03
Sep
2012

Balancing market expansion and brand perception in China

The recent poor results from Burberry were blamed fair and square on China and a slowing economy, and although brands like LV have avoided commenting on the subject of a slow down and the potential affect on their business, others show signs of following suit. By contrast, other brands such as Hermes saw its performance increase by 28% in China and appeared not to be worried. Their biggest fear is losing their exclusive status in the eyes of the Chinese consumer, hence their considered and steady store opening programme.

So why might Burberry be suffering? Two potential reasons relate to their consumer base in China. Their consumers are typically 35 to 60+ women whose husbands are ‘gold collar’ senior company executives or business owners and CEOs. It’s quite probable therefore, that cultural fear of unknown economic times ahead has caused the household purse strings to be tightened. Equally, there is a very strong argument that this group of consumers are also those more likely to have taken a holiday in London this year to see the Olympics or perhaps anywhere else in the world for that matter, when they also planned to buy luxury goods whilst abroad because exchange rates and tax rebates mean savings, hence sales in China in June and July would be depressed. It would be interesting to see whether brands like Burberry turned in better YOY sales in London when the Olympics were taking place. For a further possible reason of poor results in the summer for some luxury brands, take a look at the Tan Lun (gossip) section of this review!

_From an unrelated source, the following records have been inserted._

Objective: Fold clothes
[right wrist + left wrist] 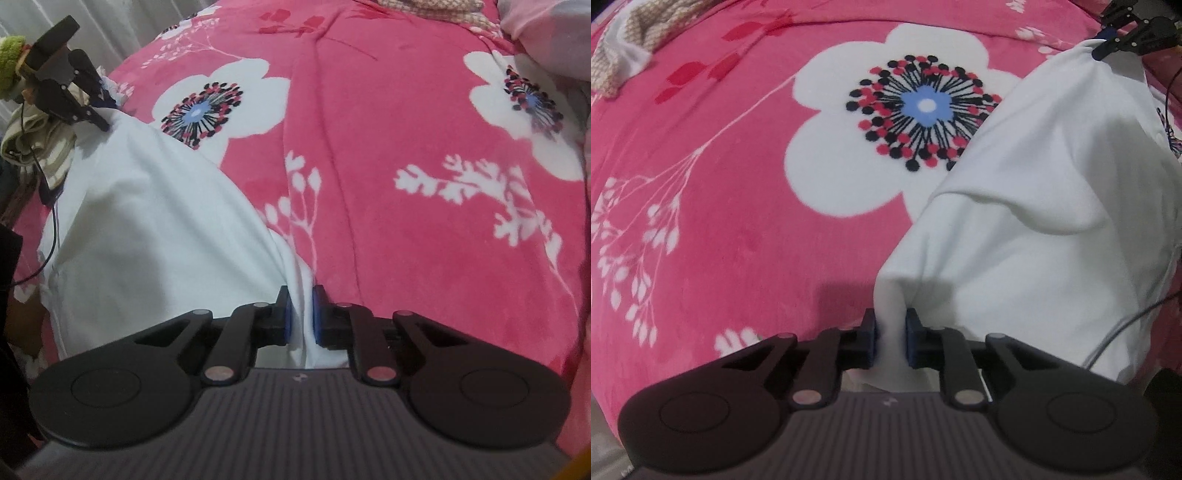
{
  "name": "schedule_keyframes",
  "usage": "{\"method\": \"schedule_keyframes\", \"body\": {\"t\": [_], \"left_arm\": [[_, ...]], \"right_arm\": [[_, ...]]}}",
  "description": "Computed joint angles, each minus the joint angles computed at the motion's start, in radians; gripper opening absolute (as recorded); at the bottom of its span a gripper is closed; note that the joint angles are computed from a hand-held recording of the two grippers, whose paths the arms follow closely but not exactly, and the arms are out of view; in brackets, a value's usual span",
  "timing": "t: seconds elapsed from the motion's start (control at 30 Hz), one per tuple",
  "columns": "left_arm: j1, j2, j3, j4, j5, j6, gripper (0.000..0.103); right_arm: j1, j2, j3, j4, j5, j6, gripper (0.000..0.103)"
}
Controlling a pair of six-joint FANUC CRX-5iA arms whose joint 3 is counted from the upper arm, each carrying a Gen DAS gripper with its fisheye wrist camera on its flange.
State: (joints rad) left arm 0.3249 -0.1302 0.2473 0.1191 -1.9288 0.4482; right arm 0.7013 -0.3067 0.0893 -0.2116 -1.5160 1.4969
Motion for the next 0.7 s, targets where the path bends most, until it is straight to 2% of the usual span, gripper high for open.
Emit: {"method": "schedule_keyframes", "body": {"t": [0.17, 0.23, 0.27, 0.33, 0.47, 0.53, 0.6, 0.7], "left_arm": [[0.007, 0.006, 0.022, -0.013, -0.027, 0.008, 0.017], [-0.015, 0.012, 0.028, -0.034, -0.016, 0.039, 0.026], [-0.027, 0.007, 0.031, -0.045, 0.000, 0.052, 0.035], [-0.047, -0.004, 0.043, -0.066, 0.033, 0.077, 0.043], [-0.026, -0.039, 0.089, -0.032, 0.069, 0.127, 0.046], [0.023, -0.070, 0.106, 0.036, 0.088, 0.168, 0.047], [0.096, -0.104, 0.119, 0.134, 0.103, 0.215, 0.049], [0.298, -0.185, 0.087, 0.369, 0.075, 0.238, 0.054]], "right_arm": [[0.029, -0.002, -0.023, 0.047, 0.022, -0.015, 0.009], [0.042, -0.006, -0.037, 0.064, 0.034, -0.041, 0.011], [0.051, -0.011, -0.042, 0.076, 0.041, -0.060, 0.012], [0.073, -0.024, -0.049, 0.107, 0.052, -0.101, 0.020], [0.147, -0.097, -0.076, 0.220, 0.099, -0.231, 0.032], [0.188, -0.147, -0.099, 0.278, 0.152, -0.324, 0.040], [0.232, -0.195, -0.127, 0.327, 0.224, -0.440, 0.041], [0.323, -0.225, -0.148, 0.407, 0.288, -0.552, 0.042]]}}
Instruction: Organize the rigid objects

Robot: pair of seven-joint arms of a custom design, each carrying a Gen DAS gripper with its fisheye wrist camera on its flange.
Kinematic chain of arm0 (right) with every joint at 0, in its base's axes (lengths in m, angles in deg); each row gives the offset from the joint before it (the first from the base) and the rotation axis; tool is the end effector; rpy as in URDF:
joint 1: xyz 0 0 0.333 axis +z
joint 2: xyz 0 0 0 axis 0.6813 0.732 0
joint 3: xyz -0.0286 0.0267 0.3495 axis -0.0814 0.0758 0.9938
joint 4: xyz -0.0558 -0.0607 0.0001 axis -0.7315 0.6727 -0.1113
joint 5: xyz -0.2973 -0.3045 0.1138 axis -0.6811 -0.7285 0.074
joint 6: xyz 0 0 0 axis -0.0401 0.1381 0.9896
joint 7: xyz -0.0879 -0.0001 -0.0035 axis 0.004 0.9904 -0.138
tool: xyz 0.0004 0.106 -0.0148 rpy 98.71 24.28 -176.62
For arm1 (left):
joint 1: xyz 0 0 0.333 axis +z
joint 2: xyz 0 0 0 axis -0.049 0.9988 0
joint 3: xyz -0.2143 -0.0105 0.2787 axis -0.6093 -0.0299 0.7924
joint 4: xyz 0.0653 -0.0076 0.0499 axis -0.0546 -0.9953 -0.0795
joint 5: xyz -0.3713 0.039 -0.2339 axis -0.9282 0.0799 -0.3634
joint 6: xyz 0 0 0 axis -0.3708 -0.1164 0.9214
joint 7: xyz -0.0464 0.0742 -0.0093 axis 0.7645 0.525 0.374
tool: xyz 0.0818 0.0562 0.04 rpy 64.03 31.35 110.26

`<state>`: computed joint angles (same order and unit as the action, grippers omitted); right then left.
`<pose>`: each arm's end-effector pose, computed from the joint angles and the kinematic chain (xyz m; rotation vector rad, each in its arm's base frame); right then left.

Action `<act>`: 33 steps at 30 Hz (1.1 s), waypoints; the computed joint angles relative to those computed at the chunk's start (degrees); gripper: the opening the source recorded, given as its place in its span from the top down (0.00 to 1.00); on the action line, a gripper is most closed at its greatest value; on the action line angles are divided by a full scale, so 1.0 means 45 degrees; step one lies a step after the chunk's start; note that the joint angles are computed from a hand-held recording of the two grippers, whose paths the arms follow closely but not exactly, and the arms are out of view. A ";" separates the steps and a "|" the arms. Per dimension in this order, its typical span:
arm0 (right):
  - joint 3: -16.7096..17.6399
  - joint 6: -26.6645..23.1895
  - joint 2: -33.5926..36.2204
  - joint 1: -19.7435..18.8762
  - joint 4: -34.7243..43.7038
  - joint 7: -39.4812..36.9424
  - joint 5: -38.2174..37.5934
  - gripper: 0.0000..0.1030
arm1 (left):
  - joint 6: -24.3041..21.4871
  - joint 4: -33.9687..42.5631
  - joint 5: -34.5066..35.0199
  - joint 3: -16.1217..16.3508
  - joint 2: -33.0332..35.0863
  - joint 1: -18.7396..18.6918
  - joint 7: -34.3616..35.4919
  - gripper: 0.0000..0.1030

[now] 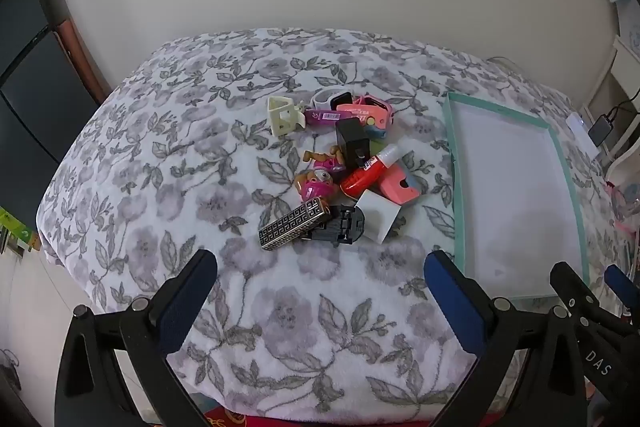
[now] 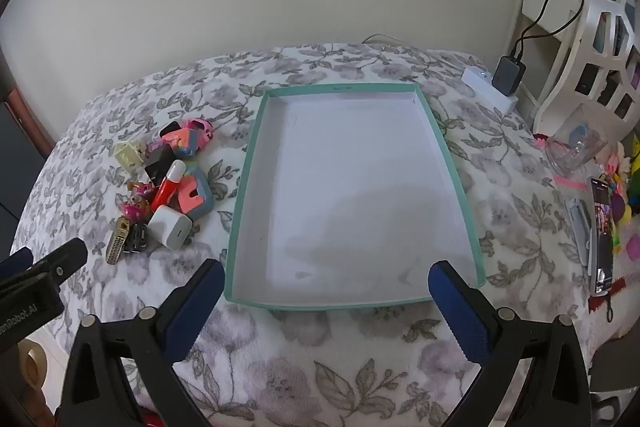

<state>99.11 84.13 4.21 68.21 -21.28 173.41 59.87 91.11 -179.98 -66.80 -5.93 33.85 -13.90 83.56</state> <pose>0.5272 0.3476 0.5939 -1.6645 2.0962 -0.6214 0.5723 -0.2541 0.6204 -1.9023 1.8766 -0.4537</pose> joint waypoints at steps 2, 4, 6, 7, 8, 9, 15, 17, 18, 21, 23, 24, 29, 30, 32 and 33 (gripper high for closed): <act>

The challenge of maintaining exclusivity faced by brands in the luxury sector should not be ignored by Burberry. Their bumper 2011 results may well have indirectly backfired on them and in effect created a negative view in the eyes of the luxury consumers that they are too ‘common’ as a brand. Assuming that luxury consumers particularly in tier one cities will just keep on buying because of your brand name, is becoming more of a risk, which is supported by regular comment in the media that high end consumers want less stores from brands like Hermes and LV, not more. The fine balance between a large enough nationwide presence to be seen as trusted and being on every street corner like 7 Eleven in order to extend the brand reach, is one that many organisations are now pondering in China. The adage ‘less is more’ is beginning to ring true here.